Task — Every line below must be reproduced exactly; no pictures are to be included.

Dataset extract —
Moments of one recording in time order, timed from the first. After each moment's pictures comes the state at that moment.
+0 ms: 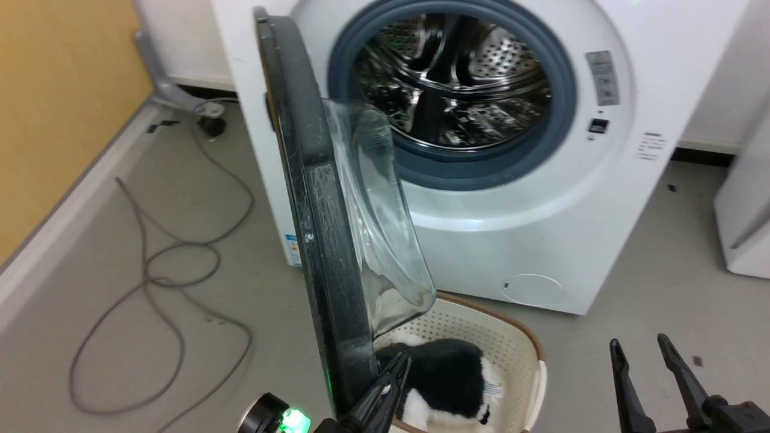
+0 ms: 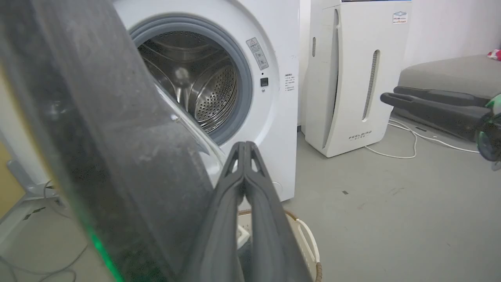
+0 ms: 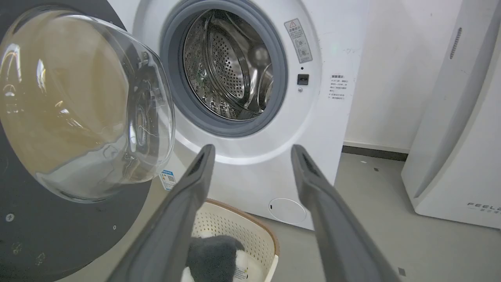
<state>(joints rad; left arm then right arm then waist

Output for this task —
Moments of one recording in time order, timed from the first. After each moment's pictures comes the state at that moment.
+0 ms: 
+0 ms: 
+0 ms: 
<state>(joints rad; left arm then right arm then waist

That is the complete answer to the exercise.